Car Insurance for Teenagers

July 24th, 2009

Perhaps the most sought after milestone for a teenager is to obtain their driver’s license. To a teen, this is the ultimate prize and status symbol. Being able to pull up to school every morning behind the wheel of your own – or your parent’s – vehicle, and be the envy of all your friends, is something that every teenager strives for. With a driver’s license comes independence and freedom. What teenagers and their parents need to remember, is that holding a license to drive a vehicle also involves maturity and responsibility; or so it should.

Insurance premiums are determined by a number or contributing factors, including the type of vehicle you drive, the annual mileage and purpose of driving, and most importantly, an individual’s driving record and history. The more experience a person has behind the wheel, the lower the insurance premiums will be. Motorists who have been driving for several years have more knowledge and are better prepared to handle certain situations. They know how to adapt their driving to adhere to road conditions or certain weather conditions such as snow, rain, ice, or fog. Their judgement and perception is evolved and their ability to recognize potential hazards and dangers is well developed.

Teenagers who have just recently been awarded their driver’s license possess none of these skills. These are abilities that come with time and experience. Basic procedures can be taught in a classroom, but unless you have opportunity to actually apply what you have learned, then there is no substitute for experience. Because of this lack of knowledge and understanding, teenagers are more apt to drive recklessly and disobey traffic laws. They tend to speed more and are subject to more collisions as they don’t know the proper methods to avoid them. They are not accustomed to driving defensively. And because they are at such an impressionable and influential age, they are more likely to drive while under the influence of drugs or alcohol. This is the main reason that car insurance is much more expensive for a teenager than it is for someone with many years of driving experience under their belt.
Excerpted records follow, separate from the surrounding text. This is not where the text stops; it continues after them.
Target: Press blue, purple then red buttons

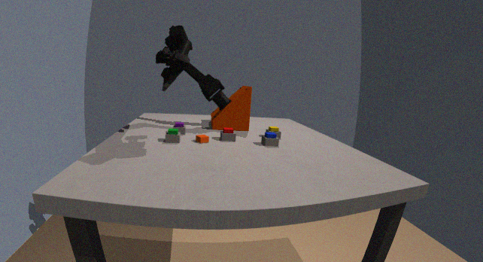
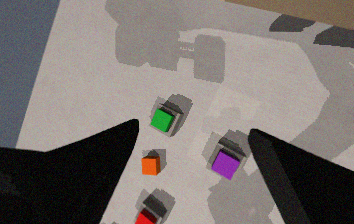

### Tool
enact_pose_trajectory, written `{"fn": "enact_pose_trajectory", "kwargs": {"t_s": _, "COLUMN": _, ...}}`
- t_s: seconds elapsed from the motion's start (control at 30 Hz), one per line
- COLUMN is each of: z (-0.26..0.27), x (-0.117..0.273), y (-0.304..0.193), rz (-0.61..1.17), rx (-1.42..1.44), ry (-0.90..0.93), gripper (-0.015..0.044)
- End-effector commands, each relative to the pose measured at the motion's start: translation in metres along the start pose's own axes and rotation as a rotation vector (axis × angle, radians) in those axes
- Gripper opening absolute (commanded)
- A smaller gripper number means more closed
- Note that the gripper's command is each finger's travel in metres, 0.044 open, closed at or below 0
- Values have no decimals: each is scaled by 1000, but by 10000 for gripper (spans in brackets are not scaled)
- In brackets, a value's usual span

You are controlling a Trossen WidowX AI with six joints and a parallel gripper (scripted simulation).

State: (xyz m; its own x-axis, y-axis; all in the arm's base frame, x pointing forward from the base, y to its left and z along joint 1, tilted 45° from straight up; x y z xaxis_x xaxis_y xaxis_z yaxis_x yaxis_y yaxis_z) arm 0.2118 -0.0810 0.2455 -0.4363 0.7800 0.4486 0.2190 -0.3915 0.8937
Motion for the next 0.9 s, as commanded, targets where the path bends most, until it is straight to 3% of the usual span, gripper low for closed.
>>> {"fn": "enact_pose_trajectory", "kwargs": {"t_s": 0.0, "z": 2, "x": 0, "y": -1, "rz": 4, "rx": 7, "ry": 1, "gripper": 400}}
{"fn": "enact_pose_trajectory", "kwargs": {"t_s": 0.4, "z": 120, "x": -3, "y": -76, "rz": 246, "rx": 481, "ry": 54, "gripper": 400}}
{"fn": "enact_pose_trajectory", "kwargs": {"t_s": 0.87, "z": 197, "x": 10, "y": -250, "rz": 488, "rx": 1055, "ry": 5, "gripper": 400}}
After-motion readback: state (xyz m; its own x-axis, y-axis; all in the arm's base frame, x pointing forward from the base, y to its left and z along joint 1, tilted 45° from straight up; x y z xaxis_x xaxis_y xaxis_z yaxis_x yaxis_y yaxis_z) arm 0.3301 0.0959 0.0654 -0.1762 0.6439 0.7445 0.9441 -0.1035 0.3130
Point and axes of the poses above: the point midway between the two fingers, 35 mm back from their tips, its own x axis back along the fingers, its own z axis across the jaws, y = z × x, the point moved 1 cm from there along x, back along the fingers, and after that the axes turned 1 degree about -x, right-handed, at the moved point
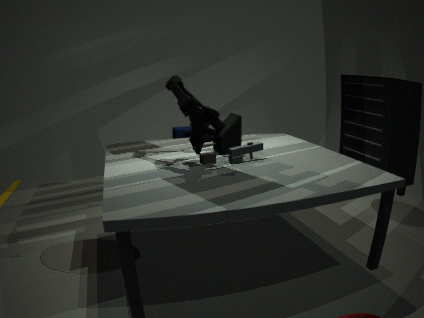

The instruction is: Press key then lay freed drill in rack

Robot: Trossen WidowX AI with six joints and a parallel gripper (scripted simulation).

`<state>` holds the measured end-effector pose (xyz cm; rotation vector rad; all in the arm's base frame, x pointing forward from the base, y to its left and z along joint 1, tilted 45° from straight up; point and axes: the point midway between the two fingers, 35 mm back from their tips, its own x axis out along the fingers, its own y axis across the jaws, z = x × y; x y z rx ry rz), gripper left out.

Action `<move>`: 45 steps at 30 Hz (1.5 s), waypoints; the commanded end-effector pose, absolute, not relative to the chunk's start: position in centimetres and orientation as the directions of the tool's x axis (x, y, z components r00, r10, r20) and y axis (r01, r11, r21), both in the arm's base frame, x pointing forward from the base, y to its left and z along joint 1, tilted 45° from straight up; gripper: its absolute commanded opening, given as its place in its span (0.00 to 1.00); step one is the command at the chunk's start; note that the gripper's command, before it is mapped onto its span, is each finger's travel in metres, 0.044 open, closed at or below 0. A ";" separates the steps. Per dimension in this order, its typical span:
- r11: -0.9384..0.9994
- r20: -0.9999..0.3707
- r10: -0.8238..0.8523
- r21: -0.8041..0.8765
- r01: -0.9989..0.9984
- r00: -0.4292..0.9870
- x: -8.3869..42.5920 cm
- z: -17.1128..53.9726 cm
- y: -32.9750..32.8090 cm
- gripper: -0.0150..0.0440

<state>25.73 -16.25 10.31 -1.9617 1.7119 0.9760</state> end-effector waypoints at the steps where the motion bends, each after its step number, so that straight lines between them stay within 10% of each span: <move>1: -0.207 -0.701 -0.713 0.174 -0.963 0.027 25.6 9.6 -16.5 0.25; 33: -0.207 -0.700 -0.714 0.174 -0.963 0.026 25.6 7.1 -19.0 0.25; 45: -0.204 -0.694 -0.719 0.174 -0.963 0.027 25.7 7.7 -18.9 0.79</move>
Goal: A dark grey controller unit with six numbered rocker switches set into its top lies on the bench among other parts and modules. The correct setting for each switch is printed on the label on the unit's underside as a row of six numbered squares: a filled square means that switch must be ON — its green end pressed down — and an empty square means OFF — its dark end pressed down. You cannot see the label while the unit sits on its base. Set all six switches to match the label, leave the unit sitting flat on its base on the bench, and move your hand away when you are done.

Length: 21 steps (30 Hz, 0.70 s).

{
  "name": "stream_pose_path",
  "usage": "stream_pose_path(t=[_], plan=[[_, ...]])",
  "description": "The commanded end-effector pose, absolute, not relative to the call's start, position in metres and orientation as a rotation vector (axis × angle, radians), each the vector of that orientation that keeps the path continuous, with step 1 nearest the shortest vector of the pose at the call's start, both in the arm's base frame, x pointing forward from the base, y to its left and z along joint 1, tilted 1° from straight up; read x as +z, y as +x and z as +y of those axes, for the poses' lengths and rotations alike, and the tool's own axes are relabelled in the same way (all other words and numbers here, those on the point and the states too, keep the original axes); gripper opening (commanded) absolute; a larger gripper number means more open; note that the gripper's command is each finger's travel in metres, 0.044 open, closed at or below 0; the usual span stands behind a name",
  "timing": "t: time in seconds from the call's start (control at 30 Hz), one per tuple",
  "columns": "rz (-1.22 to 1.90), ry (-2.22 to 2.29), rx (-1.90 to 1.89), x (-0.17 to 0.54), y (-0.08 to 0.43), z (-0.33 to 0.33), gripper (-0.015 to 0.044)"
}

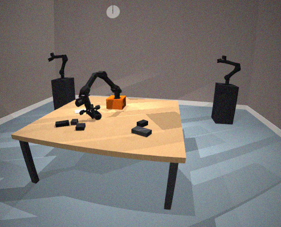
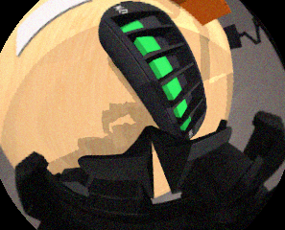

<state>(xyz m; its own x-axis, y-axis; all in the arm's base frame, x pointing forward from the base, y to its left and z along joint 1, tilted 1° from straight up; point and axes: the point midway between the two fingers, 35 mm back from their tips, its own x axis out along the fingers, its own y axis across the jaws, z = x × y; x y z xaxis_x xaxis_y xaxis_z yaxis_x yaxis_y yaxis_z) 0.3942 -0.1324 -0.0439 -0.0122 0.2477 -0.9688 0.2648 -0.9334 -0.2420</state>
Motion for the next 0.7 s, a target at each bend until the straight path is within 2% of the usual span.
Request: stream_pose_path(t=[0.0,0.33,0.67], plan=[[0.583,2.190,-2.174,-0.047,0.388,-0.125,0.0000],[0.583,2.190,-2.175,-0.048,0.383,-0.118,0.0000],[0.573,2.191,-2.167,0.002,0.406,-0.184,0.0000]])
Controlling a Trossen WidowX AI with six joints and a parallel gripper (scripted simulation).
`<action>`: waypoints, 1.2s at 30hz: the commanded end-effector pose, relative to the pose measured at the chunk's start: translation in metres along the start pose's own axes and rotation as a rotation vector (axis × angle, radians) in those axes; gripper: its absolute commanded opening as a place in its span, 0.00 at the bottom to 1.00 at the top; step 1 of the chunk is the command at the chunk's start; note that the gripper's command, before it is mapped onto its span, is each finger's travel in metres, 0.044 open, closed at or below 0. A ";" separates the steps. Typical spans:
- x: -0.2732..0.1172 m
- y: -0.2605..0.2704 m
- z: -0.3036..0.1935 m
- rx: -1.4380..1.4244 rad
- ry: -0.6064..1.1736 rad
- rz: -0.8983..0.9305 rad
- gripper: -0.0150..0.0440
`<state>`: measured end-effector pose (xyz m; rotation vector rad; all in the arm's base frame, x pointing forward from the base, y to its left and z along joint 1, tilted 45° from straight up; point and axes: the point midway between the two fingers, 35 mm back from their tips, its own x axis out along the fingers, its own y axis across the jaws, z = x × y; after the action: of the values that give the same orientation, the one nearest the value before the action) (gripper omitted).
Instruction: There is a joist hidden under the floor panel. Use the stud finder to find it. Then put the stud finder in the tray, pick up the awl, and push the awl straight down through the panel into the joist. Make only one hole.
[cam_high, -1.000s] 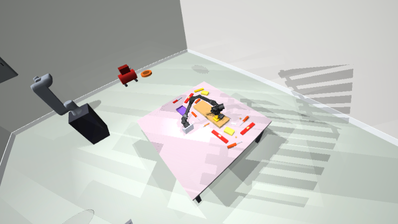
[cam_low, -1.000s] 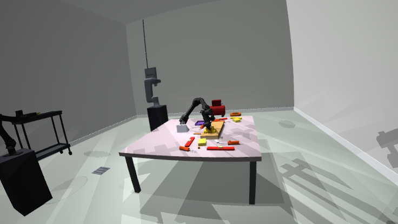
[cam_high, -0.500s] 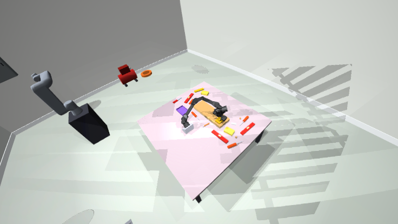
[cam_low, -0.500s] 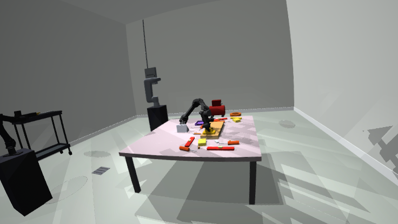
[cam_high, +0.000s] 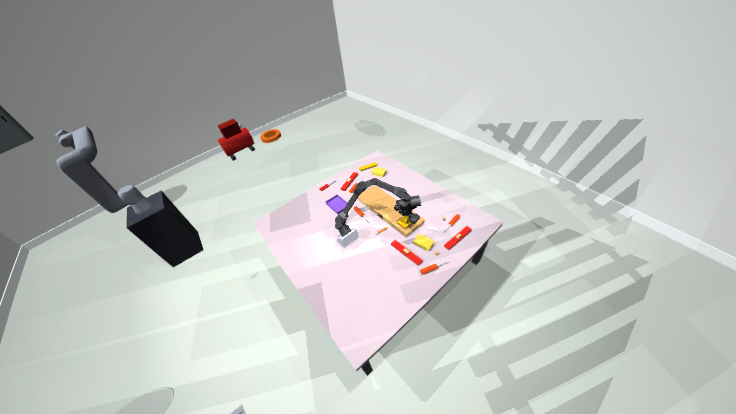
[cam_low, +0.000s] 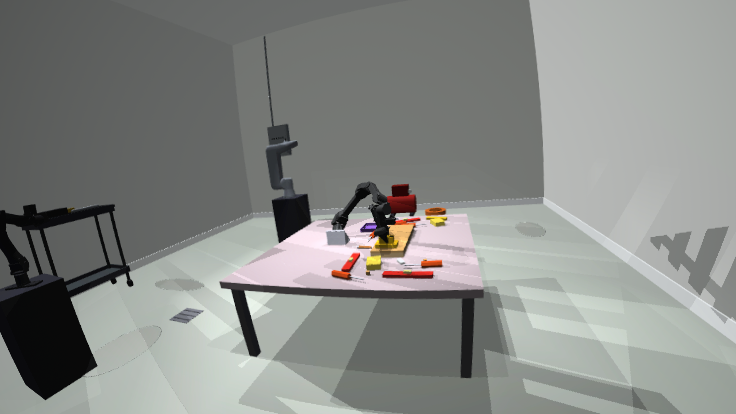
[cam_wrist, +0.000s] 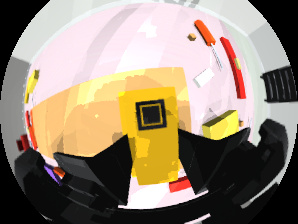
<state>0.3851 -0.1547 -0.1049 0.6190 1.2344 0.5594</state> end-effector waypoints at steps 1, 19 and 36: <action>-0.018 -0.004 0.007 -0.007 -0.014 -0.012 0.25; -0.087 -0.005 0.021 -0.006 -0.011 -0.015 0.25; -0.096 0.068 0.049 -0.168 0.002 -0.007 0.25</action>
<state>0.3998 -0.1896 -0.0021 0.5158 1.2043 0.6246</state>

It is normally more beneficial for a parent to add their son or daughter onto their insurance policy rather than having a separate one issued. By doing this, the rates may be reduced as normally teenagers are assigned as occasional drivers rather than principle operators of a vehicle. If a teenager shares a vehicle, and doesn’t actually drive one exclusively, they will enjoy a lower rate. There are some benefits to having their own automobile on your policy as you may be eligible for multi-vehicle discounts.
However, this being said, parents also may want to consider purchasing a separate policy for their teenager after all. This is an important decision. If they gauge their child to be less responsible than they should be and thus more likely to become involved in an at fault accident, parents must be aware that this affects their policy rates. If a serious accident occurs, the registered owner of the vehicle and policy owner may both be held accountable for damages. Having their own policy will help teach a teenager responsibility and maturity and ultimately lead to lower rates.

If a parent decides that their teenager will have their own vehicle, it is important to remember that each vehicle is rated differently and some are more expensive than others to insure. Many teenagers would love to drive a shiny and fast sports car, but unfortunately, these are the vehicles that are charged higher insurance premiums. The best suggestion is to purchase an older vehicle and cover it only with liability insurance. Older vehicles tend to be less costly to repair than newer vehicles and this directly impacts the premiums charged.
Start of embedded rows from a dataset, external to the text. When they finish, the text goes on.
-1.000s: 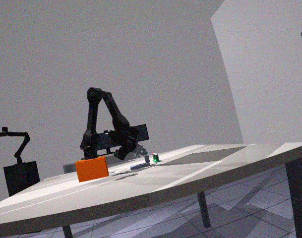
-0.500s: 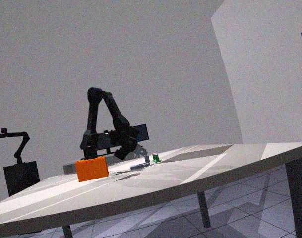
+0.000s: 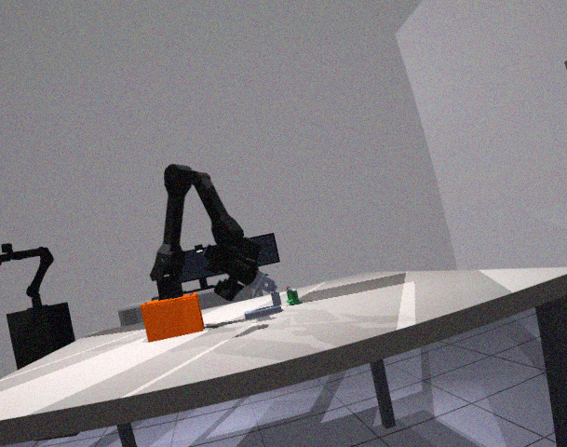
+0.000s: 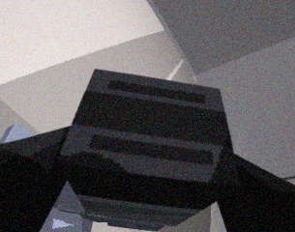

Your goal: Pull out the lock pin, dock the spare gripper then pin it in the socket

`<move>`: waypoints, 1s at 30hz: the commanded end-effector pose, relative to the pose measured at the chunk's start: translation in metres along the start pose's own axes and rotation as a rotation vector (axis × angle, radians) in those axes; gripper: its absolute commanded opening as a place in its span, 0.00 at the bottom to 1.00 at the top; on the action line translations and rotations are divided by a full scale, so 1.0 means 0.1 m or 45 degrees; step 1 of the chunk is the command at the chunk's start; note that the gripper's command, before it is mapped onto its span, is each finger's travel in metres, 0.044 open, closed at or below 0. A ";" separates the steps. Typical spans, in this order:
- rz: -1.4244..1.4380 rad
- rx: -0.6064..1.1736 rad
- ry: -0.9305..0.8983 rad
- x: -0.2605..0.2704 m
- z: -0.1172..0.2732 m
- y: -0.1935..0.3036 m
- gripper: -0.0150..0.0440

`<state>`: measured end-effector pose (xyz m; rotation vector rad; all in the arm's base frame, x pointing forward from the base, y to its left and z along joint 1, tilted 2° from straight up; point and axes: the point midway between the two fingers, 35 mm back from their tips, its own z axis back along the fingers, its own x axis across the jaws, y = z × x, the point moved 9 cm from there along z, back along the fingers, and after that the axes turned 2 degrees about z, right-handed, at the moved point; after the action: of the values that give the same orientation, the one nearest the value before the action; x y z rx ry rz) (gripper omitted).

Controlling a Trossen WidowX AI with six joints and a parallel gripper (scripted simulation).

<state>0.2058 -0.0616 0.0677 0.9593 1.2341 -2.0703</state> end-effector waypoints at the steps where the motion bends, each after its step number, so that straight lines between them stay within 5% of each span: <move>1: 0.004 0.002 0.002 0.00 0.00 0.00 1.00; 30: -0.008 0.004 0.016 -0.03 0.31 -0.44 1.00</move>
<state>0.1700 -0.0697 0.0993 0.9745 1.2424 -2.0755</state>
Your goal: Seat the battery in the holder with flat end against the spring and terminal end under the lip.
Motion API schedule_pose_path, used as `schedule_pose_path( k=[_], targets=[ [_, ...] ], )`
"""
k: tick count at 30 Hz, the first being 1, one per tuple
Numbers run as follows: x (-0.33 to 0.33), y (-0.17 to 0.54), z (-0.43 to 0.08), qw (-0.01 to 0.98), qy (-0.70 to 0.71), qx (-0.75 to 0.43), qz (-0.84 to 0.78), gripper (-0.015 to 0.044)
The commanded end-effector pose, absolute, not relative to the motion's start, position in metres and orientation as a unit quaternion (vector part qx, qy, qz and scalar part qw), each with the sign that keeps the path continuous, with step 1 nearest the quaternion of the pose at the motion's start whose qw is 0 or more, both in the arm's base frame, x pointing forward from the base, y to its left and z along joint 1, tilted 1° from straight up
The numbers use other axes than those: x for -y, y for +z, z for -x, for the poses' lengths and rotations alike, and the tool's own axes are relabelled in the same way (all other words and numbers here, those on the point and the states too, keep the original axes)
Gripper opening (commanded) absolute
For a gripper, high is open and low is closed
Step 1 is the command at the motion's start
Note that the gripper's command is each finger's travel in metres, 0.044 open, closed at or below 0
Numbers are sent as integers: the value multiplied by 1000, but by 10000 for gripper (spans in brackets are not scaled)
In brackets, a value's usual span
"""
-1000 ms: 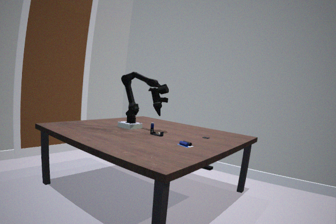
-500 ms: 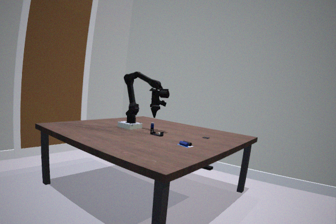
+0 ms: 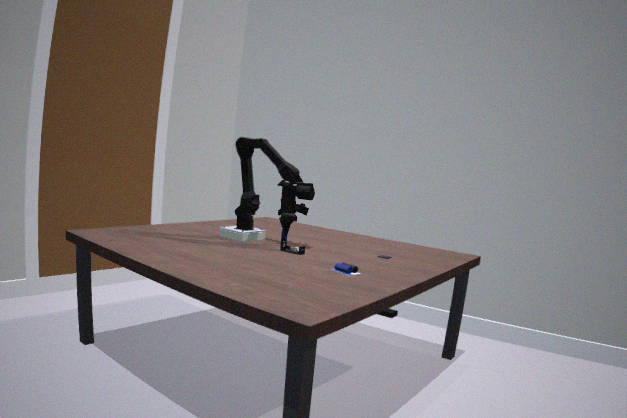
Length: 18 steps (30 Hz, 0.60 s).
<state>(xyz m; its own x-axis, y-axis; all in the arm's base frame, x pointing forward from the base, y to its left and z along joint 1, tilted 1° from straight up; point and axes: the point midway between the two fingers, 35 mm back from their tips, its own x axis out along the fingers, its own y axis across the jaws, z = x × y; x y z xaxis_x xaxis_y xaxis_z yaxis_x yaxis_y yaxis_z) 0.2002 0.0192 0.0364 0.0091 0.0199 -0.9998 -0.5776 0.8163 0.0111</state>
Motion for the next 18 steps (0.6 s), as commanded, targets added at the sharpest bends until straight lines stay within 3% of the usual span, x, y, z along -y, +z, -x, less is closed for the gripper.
schedule_pose_path(
  k=[1, 18],
  targets=[
    [-23, 34, -197, 677, 219, -671, 209, 0],
    [-47, 35, -182, 677, 220, -671, 208, 0]
  ],
)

Teenagers should be sure to take advantage of several discounts that are offered by insurance companies. Many companies will reward students with lower premiums if they can achieve high marks in their school studies. Every teenager should enrol in a certified and recognized driver’s training course. This course is designed to equip new drivers with knowledge that they will need in order to safely drive on the roads on a daily basis. By taking this course, a teenager will be rewarded with rates based on them actually having a few years driving experience rather then be rated as a brand new driver.